編集された人は押井監督じゃないみたいですが、
編集ソフトの前で一時停止を繰り返しながら映像にカットを入れている姿を想像すると
「大変な仕事だなぁ」と思っちゃいますね。かといってGW版の存在はウーンという気分ですが。
そういえば、EDクレジットで表記されていたのにGW版には一切その姿を見せていなかった
軍事評論家の岡部いさくさんも、テレビのコメンテーター役で登場していました。
このあべこべ具合がなんだかGW版が決定したのが
急なことだったんじゃないかなぁと邪推してしまいますね……というのは余計な話。


以上のような削られたちょっとした描写が復活したことで何がどうなったのか?
と考えると、物語が「深化」したような印象を持っております。
決して大きく変わるほどの進化をした訳では無いです。
ただ展開されるドラマに深みを与え、見せ場となるアクションを
盛り上げる為の土台を更に強固にした
んじゃないかなぁと思っております。

個人的に嬉しかったのは主に活躍する面々、三代目特車二課隊員の描写が増えたことです。
映画の主人公は確かに三代目特車二課の隊長である後藤田さんなんですけど、
かといって隊員達の存在も忘れている訳では無いのが良かったです。
GW版は隊員達の掛け合いは結構削られているので、
後藤田さんのカッコよさだけを堪能するのには良いのかもしれないですけどね。

二課隊員達の描写が増えたことで
太田原 勇の正義感と決めようと思って決めきれないところ、
カーシャの他の隊員達とは違う決意、彼女が残りの5人に
自然と溶け込んでいく過程がより際立っていたように思います。
それと狙ったのかどうかはともかく、
作品冒頭の熱海でガンゲームに熱中する泉野 明に対して叫ぶ塩原 佑馬が、
作品のクライマックスでも銃を構えようとする明に向かって叫ぶ場面には唸りました。

敵の灰原零の正体については、GW版同様にぼやけた存在のままです。
しかし先に書いたように色々な描写が復活したことで、
更にぼやけた存在としての印象を強くしています。
よくホラー映画で登場する幽霊を画面の中で演出する時、
被写界深度を浅くして霊の全身をハッキリ映さず不気味なものとして表現することがあります。
本作はその演出をシナリオ上で表現したような感じがしましたね。
劇中でノイズ入りのビデオ映像が流れるシーンがあるんですけど、
ああいうメディアって本当ホラー映画向きだなぁと思いました。

とまぁここまで書いてきましたけど、今のところDC版を観るには
三枚組のブルーレイを購入するしか無いんですよね。しかもDC版はDVDは無し。
GW版の方が当然ながら安いです。DVDレンタルでレンタル開始されたのもGW版。
このような状況だと一般的に広まりそうなのはGW版の方なのかなぁと。
面白かったのか、面白くなかったのか、の判断は1本の映画になっている
DC版の方で行なわれた方が良いような気もするのですが、どうなっていくんだろうなぁ……。

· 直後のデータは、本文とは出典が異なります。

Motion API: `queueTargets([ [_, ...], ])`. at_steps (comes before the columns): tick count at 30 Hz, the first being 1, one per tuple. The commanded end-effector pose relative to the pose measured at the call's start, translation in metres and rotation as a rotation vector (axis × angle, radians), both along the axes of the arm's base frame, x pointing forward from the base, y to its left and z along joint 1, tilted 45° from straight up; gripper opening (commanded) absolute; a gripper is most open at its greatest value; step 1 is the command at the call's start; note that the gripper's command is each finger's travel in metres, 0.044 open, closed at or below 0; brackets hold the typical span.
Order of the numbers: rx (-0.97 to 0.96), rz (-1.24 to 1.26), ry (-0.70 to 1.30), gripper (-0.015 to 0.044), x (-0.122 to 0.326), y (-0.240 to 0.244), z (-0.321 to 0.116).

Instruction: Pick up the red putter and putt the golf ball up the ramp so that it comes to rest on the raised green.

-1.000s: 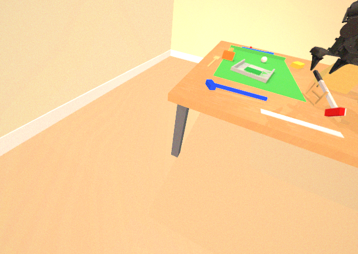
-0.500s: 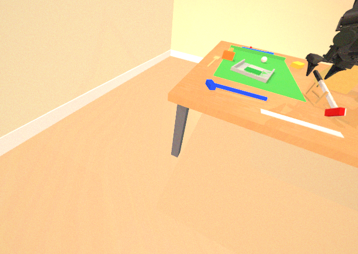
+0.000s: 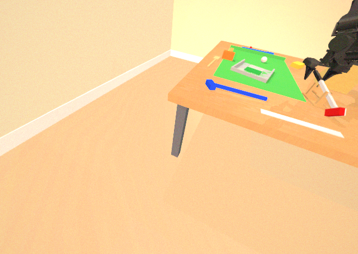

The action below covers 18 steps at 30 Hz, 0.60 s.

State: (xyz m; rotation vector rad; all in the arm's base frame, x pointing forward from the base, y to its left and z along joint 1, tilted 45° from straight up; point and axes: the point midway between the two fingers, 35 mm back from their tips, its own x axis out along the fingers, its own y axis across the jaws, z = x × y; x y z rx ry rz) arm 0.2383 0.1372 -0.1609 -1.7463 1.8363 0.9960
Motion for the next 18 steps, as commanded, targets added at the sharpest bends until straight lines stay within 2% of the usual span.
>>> queueTargets([
  [1,0.000,0.001,0.000,0.0335,0.0000,0.0006,0.0004],
  [12,0.000,0.001,0.000,0.0046,0.0000,0.0006,0.0004],
  [18,0.000,0.001,0.000,0.0006,0.0000,0.0006,0.0004],
])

グダグダと書いてきましたが、個人的には押井監督の実写作品で
『アヴァロン』以外に定期的に観たくなる作品が誕生したなぁと思っております。
あと怪獣映画が作られ始めている昨今、本作もまた怪獣映画的な作りになっています。
DC版は更にその趣が強くなっている気がしますね。
もし観られる機会があれば、DC版を是非どうぞ。……って、買うしかないのか。


次は『東京無国籍少女』『GARM WARS』だ……。